What Plaintiff disputes, and what Plaintiff asserts creates the cause of action, is one line that states: “Pay Status: account 120 Days Past Due Date.” See id. Plaintiff alleges in her Complaint that although the trade line currently reflects a $0

balance: Listing a debt with a $0 balance owed as “120-149 days past due” is nonsensical. If no balance is owed, the consumer cannot be late paying that balance. By continuing to report the account in that fashion, lenders believe the consumer is currently late negatively reflecting on the consumers credit worthiness by impacting the credit score negatively.

Dkt. 1 at ¶ 15. Plaintiff notified TransUnion in August 2020 that she disputed the accuracy of this information. Id. at ¶ 17. She avers that TransUnion notified Defendant Wells Fargo of this dispute. Id. at ¶ 18. According to Plaintiff, had Wells Fargo done a proper investigation, it would have discovered that the payment status was being inaccurately reported by TransUnion. Id. at ¶ 20. As a result of this inaccurate and uncorrected reporting, Plaintiff states she has suffered damage by loss of credit, an impaired ability to purchase and benefit from credit, a chilling effect upon applications for future credit, mental and emotional pain, anguish, and humiliation and embarrassment of credit denial. Id. at ¶ 26. However, Plaintiff does not contend any specific creditor relied upon these entries to her detriment, nor does she cite any specific injury due to this adverse report—one of multiple adverse reports for her.

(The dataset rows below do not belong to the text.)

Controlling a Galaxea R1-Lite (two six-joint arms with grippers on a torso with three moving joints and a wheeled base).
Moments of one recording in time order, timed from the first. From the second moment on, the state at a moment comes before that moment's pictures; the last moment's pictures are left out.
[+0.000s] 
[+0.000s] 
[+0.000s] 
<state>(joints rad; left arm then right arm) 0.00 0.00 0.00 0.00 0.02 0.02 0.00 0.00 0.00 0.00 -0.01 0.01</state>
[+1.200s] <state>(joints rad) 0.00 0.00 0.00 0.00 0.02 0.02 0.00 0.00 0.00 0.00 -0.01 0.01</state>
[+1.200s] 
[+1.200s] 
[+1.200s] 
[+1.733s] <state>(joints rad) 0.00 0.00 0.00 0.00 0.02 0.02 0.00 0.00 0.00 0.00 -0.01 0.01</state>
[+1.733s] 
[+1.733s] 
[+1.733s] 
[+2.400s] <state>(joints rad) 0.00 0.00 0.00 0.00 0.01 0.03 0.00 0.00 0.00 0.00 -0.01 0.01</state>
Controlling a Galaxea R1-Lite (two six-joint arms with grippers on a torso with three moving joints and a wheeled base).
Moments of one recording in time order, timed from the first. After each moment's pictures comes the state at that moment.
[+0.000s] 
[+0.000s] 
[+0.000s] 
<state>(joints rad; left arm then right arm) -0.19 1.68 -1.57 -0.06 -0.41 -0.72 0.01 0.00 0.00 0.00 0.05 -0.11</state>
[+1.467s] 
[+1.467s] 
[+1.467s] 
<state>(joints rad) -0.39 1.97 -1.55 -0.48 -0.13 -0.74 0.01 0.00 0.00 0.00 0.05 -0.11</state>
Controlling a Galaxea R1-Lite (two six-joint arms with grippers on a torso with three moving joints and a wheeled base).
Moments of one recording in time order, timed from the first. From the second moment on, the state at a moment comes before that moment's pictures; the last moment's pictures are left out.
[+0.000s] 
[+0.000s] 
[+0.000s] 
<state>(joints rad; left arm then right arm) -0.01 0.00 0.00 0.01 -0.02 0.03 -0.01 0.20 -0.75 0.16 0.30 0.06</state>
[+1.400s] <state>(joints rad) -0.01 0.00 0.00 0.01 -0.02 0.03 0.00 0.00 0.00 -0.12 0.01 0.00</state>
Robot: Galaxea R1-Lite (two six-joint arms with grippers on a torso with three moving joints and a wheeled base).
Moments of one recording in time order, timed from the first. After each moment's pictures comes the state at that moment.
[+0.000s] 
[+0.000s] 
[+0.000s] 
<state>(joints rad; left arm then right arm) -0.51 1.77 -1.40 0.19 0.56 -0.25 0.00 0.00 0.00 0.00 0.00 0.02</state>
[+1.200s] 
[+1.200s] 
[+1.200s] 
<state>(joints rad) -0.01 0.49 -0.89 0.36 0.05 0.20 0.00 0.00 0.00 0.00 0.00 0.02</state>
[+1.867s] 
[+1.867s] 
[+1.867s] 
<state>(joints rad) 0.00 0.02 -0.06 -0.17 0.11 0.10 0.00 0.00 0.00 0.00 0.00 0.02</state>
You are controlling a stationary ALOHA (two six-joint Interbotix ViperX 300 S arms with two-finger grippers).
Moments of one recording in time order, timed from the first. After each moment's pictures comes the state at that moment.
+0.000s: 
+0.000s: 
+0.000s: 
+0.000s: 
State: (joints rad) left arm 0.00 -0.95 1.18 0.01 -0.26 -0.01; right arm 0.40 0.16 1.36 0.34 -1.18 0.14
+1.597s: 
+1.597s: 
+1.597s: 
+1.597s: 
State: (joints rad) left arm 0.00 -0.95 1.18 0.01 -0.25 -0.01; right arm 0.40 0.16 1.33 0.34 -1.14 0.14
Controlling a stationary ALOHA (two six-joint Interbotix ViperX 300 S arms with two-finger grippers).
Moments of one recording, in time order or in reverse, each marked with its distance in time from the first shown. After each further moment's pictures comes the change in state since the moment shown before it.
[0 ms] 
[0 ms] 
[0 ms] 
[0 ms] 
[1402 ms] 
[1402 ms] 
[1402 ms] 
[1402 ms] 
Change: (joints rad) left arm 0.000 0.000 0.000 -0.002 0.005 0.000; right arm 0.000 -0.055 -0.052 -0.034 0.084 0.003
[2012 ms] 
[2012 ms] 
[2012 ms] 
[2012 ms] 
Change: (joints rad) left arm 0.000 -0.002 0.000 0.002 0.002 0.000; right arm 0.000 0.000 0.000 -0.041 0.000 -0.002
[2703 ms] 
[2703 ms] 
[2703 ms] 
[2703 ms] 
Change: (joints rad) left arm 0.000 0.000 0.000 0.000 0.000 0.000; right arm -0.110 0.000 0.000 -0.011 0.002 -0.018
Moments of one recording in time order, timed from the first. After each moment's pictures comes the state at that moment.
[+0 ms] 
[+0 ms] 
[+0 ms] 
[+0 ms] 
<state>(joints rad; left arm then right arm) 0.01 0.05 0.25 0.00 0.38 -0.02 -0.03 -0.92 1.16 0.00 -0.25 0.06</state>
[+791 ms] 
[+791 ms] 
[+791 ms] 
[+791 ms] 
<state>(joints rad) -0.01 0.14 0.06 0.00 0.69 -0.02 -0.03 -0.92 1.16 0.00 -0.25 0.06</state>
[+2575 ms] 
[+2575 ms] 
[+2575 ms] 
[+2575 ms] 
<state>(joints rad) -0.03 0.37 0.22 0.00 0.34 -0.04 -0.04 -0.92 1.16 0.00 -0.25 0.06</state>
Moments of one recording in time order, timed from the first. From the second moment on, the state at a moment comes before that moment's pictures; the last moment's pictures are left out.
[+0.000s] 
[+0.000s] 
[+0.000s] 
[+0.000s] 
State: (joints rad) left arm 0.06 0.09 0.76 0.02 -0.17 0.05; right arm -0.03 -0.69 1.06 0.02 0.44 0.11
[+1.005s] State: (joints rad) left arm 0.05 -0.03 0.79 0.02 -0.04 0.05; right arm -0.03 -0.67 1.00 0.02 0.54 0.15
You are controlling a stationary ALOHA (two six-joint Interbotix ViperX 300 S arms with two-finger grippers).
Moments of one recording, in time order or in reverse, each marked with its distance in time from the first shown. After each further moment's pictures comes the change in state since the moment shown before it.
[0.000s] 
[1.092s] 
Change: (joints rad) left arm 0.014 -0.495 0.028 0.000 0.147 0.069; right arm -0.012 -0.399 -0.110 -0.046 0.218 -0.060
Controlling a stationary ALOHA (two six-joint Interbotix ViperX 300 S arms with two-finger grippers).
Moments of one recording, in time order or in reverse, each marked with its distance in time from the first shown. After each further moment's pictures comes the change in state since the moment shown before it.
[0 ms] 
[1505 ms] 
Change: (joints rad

In Count I, Plaintiff sues TransUnion for willfully violating 15 U.S.C. § 1681(e) and (n) of the FCRA. She alleges TransUnion willfully and recklessly failed to follow proper credit data ascertainment and accurate reporting, as required

by the statute. She also alleges TransUnion failed to note in the credit report that she disputed the accuracy of the information, and that TransUnion failed to delete the information once it was called to the company’s attention. In Count II, Plaintiff sues TransUnion for negligent violation of the FCRA with basically the same

faults and omissions listed in Count I. In Counts III and IV, Plaintiff sues Well Fargo as the furnisher of the faulty credit information, alleging various failures under the FCRA to properly furnish

accurate information, investigate disputes, and correct matters found to be furnished in error. Counts III and IV seek remedies for willful/reckless and negligent violations, respectively.